Je voulais dire cela et je souhaite de toute ma force que ce malentendu puisse s’effacer. Peut-être pourra-t-il s’effacer si nous parvenons les uns et les autres, par notre effort commun, à réaliser un autre état de l’Europe et du monde, si nous arrivons à refaire un monde, à le débarrasser de toutes ces barrières qui le cloisonnent, si nous arrivons à délivrer ce corps de toutes les bandelettes qui l’enserrent comme une momie desséchée, si nous arrivons à rendre leur activité et leur intensité aux échanges, si nous arrivons à faire cesser cet esprit d’autarchie, cet esprit d’antagonisme en matière douanière, monétaire, qui aujourd’hui paralyse les relations entre les états d’Europe, entre l’Europe et les autres continents.

Je sais qu’à tout cela il y a des conditions, et que ces conditions sont difficiles à réaliser. Il faut d’abord que l’Europe elle-même s’organise. Il faut qu’elle soit délivrée de l’obsession de la guerre possible. Il faut que la communauté internationale, à laquelle par malheur vous n’appartenez pas, reprenne sa force, son unité, sa cohérence. Il faut surtout que non seulement sur le plan politique, mais sur le plan économique, la solidarité européenne et la solidarité universelle soient recréées.

Nous y travaillerons de toutes nos forces, de tout notre pouvoir. Le secrétaire d’État, M. Hull, a lancé tout récemment des appels auxquels nous avons été profondément sensibles.

Peut-être n’a-t-on pas été assez attentifs, en dehors de France, au plan déposé à Genève par le gouvernement français actuel et qui contenait en même temps qu’un appel ardent et précis pour l’organisation collective et l’assistance mutuelle qui en est le complément nécessaire, un appel à la réorganisation économique et monétaire de l’Europe.

Ces précisions étaient importantes. Peut-être cette initiative sera-t-elle reprise par d’autres, mais je voudrais vous la rappeler, pour que le cas échéant vous n’oubliez pas que c’est de nous, que c’est de chez nous qu’elle était venue.

Cela suppose une organisation et cela suppose aussi, bien entendu, qu’en toutes matières, sur tous les terrains, le respect des contrats internationaux, des engagements internationaux, des signatures internationales, sera préservé ou rétabli.

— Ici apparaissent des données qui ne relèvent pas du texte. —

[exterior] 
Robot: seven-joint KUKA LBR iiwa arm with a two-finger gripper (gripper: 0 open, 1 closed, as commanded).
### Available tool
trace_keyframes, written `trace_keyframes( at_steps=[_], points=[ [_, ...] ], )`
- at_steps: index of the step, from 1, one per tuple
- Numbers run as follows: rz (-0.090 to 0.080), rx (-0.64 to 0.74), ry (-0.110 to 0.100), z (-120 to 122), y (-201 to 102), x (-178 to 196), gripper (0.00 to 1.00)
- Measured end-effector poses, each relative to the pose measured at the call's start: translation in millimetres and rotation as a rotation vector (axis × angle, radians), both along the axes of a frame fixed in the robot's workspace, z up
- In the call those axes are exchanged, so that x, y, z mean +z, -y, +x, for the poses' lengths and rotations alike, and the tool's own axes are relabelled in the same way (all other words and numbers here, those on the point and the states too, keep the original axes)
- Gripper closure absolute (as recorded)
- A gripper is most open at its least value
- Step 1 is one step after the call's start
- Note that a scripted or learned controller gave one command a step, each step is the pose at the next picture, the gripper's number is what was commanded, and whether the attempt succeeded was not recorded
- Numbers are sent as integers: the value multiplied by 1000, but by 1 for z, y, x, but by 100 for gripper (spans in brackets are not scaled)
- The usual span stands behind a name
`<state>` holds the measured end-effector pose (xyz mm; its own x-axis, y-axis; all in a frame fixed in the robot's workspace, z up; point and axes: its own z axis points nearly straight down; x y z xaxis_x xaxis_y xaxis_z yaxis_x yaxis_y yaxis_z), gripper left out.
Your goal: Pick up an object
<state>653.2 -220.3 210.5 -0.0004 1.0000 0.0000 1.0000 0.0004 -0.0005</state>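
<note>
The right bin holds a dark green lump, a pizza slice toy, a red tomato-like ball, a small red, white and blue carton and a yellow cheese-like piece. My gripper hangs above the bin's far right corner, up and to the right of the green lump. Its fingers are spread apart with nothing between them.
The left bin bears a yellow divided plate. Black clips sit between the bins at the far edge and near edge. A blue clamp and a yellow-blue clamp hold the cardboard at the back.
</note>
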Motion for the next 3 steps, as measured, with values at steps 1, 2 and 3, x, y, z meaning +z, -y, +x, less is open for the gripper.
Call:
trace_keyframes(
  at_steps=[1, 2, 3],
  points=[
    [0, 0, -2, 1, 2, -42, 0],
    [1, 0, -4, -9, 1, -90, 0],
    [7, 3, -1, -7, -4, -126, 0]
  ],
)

Je n’ai fait en somme qu’énoncer devant vous, dans leur complexité un peu touffue, les difficultés qui attendaient le nouveau gouvernement et qui auraient attendu sans doute tout autre gouvernement que le nôtre.

Mais je me permets de vous répéter un mot que je disais tout à l’heure familièrement à des amis, ce sont ces difficultés qui font notre force, car notre force sera justement dans la volonté, résolue et enthousiaste à la fois, avec laquelle nous essaierons de les surmonter.

Je n’ai qu’un mot à ajouter, c’est que nous espérons, dans cette tâche difficile, trouver tout au moins votre sympathie et que ce sera pour nous un grand réconfort si cette sympathie répondait à notre bonne foi et à notre bonne volonté.